🤖 AI Summary
This paper investigates the potential and challenges of integrating large language models (LLMs) across the full lifecycle of agent-based modeling (ABM)—from problem formulation and model design to implementation, analysis, interpretation, and dissemination. Adopting a process-oriented approach, it systematically maps LLM capabilities—including text generation, information extraction, logical reasoning, and natural language interaction—to each ABM stage, offering the first comprehensive mapping of such synergies. The study proposes a critical integration framework that delineates current practical boundaries, technical limitations (e.g., interpretability, reliability, domain adaptability), and key risks (e.g., hallucination, bias, lack of formal validation). By synthesizing empirical insights and conceptual analysis, the work establishes foundational principles and methodological guidelines for the safe, transparent, and trustworthy incorporation of LLMs in computational social science and complex systems modeling. (149 words)
📝 Abstract
The emergence of Large Language Models (LLMs) with increasingly sophisticated natural language understanding and generative capabilities has sparked interest in the Agent-based Modelling (ABM) community.
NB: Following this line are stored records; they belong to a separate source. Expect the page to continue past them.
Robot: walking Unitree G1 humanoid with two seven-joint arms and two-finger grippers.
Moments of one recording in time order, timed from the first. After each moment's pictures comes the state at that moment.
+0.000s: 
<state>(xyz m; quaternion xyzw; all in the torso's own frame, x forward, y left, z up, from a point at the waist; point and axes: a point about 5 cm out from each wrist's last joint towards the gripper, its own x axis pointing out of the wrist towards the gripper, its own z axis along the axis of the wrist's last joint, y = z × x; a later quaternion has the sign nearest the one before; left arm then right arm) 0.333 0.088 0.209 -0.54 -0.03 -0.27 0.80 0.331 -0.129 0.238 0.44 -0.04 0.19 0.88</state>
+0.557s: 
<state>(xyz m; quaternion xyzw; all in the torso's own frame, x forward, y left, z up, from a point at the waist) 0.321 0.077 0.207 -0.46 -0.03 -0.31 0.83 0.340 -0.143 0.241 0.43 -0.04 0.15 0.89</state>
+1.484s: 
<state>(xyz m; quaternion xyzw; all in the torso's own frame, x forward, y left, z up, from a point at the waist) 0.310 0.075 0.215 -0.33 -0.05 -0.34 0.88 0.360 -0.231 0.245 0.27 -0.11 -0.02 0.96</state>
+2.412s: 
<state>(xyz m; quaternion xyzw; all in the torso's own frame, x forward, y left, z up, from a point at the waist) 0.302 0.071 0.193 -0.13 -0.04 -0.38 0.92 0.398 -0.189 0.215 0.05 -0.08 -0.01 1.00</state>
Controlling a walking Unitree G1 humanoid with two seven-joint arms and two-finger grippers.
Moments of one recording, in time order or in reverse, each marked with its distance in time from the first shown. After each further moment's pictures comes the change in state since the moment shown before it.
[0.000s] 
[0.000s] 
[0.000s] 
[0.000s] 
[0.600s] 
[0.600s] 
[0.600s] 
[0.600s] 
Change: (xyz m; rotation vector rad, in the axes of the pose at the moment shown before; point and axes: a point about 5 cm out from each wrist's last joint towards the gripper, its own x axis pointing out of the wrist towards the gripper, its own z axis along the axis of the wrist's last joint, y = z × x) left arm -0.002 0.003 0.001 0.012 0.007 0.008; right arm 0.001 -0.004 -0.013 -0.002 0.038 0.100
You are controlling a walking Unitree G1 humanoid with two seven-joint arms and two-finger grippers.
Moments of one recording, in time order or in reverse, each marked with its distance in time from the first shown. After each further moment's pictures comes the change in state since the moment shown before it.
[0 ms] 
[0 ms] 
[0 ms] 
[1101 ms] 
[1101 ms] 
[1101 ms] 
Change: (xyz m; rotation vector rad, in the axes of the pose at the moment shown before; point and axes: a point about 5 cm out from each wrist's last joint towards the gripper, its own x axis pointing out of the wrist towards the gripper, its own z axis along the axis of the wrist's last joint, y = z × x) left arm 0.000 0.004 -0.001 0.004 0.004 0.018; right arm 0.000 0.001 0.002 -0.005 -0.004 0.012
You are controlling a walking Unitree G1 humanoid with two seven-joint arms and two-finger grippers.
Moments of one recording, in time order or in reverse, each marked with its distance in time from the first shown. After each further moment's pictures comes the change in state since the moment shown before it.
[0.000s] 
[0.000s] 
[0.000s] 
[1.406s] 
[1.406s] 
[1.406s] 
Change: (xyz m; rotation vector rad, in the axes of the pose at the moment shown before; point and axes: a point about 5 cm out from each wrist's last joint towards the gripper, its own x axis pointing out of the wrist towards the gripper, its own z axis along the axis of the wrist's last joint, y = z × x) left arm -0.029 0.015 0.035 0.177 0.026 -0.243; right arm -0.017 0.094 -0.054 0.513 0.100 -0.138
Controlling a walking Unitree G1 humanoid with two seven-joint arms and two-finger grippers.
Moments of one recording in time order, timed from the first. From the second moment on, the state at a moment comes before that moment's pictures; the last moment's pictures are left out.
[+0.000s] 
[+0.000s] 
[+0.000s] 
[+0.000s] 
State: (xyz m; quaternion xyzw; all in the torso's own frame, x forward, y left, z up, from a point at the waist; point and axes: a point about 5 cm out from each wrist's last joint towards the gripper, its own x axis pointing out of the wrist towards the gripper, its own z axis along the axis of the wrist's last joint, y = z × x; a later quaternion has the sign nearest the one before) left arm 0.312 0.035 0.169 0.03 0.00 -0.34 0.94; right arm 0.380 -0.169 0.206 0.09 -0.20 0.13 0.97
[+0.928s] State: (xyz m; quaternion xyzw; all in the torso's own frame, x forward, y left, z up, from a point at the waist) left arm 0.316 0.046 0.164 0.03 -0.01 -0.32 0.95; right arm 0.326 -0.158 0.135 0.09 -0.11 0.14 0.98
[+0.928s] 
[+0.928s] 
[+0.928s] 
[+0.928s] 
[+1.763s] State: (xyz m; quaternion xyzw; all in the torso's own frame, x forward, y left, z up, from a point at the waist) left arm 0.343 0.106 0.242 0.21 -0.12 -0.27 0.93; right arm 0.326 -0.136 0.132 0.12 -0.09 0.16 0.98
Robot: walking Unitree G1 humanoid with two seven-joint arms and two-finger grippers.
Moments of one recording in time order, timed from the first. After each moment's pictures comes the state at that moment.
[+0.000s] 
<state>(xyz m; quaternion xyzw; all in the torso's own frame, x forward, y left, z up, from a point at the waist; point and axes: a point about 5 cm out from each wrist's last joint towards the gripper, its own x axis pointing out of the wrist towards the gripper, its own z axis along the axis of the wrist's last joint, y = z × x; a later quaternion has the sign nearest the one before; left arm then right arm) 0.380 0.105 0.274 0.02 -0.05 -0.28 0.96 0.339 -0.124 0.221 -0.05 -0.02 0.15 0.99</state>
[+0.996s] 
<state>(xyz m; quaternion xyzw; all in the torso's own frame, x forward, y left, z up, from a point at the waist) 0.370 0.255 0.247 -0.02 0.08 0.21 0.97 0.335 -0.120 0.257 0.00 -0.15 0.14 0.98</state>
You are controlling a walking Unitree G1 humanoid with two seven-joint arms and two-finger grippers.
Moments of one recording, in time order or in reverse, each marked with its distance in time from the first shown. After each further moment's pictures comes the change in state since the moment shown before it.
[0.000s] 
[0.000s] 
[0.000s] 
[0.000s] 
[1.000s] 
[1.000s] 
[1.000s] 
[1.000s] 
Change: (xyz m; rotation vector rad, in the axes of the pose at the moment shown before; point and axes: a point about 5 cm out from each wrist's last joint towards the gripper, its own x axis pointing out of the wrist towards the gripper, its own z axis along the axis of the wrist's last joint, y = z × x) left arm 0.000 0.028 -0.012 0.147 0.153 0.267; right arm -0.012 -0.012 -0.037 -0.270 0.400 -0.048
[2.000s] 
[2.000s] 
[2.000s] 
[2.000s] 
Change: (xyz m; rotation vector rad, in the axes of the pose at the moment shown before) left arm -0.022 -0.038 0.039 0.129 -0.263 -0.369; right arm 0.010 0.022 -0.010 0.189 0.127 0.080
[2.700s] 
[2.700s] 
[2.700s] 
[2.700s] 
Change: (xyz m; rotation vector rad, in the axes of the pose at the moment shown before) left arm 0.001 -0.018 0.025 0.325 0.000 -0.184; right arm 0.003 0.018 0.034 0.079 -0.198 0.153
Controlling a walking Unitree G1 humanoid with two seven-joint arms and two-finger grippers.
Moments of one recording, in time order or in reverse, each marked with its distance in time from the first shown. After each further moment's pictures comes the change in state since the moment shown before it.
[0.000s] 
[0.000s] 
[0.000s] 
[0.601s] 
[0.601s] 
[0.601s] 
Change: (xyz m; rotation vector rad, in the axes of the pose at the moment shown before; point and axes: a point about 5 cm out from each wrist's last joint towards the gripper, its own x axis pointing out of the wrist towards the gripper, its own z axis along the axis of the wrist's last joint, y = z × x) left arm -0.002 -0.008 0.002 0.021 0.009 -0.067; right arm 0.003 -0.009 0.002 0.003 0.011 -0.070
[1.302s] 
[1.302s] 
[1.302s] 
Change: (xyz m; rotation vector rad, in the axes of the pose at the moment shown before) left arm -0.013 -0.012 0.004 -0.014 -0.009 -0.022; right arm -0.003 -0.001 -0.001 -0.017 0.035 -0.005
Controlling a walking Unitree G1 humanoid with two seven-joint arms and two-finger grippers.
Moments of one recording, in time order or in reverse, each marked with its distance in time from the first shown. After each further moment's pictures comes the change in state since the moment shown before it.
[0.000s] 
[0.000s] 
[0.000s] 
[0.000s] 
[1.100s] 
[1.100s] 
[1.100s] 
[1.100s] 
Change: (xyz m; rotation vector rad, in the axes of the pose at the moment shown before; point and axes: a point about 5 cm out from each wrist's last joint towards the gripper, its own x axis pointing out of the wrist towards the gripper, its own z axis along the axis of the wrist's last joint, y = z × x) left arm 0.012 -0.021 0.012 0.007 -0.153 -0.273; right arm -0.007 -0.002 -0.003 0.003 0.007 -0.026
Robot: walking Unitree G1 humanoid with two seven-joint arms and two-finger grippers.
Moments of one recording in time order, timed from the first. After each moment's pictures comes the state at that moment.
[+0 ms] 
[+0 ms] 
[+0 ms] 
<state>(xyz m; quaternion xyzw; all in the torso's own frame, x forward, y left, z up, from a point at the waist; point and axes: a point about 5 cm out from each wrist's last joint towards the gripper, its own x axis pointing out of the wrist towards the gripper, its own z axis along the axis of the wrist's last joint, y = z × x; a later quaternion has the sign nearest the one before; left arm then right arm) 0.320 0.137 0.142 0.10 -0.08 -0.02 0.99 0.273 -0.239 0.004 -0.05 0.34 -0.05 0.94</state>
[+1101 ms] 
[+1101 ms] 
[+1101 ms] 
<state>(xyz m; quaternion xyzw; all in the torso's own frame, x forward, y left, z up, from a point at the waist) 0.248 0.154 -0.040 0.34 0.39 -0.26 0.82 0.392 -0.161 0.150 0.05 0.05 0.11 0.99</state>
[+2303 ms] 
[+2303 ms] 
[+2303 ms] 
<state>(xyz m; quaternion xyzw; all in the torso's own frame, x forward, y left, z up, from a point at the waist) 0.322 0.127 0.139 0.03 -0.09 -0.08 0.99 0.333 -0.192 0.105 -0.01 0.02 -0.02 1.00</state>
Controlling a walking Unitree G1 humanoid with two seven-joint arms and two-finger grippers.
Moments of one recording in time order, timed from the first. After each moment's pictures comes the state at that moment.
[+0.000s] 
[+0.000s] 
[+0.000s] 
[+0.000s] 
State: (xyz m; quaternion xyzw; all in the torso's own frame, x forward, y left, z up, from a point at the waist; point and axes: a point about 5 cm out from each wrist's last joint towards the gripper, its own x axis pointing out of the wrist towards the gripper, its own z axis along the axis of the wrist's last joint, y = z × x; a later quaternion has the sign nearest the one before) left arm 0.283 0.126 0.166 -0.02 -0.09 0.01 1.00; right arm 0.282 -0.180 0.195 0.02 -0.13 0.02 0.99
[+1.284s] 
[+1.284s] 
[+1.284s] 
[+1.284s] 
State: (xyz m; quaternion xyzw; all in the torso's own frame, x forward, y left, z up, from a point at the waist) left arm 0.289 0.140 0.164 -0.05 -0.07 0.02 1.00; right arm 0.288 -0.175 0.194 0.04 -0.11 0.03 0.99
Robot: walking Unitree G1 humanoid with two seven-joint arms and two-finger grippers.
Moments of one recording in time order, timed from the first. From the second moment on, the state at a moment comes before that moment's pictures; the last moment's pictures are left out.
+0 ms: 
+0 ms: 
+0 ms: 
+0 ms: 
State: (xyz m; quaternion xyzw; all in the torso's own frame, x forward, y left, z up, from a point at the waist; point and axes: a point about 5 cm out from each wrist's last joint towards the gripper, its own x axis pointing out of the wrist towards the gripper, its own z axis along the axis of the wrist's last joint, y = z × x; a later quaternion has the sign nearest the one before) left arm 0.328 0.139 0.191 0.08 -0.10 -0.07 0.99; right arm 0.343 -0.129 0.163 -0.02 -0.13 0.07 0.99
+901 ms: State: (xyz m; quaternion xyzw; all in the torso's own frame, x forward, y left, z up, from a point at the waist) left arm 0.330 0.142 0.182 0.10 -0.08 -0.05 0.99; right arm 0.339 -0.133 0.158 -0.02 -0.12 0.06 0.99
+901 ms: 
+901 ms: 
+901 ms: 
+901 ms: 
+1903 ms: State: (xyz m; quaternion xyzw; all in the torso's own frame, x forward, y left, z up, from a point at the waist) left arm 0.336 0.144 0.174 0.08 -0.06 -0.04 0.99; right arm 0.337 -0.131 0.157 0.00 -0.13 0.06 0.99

With their ability to summarize, generate, analyze, categorize, transcribe and translate text, answer questions, propose explanations, sustain dialogue, extract information from unstructured text, and perform logical reasoning and problem-solving tasks, LLMs have a good potential to contribute to the modelling process. After reviewing the current use of LLMs in ABM, this study reflects on the opportunities and challenges of the potential use of LLMs in ABM. It does so by following the modelling cycle, from problem formulation to documentation and communication of model results, and holding a critical stance.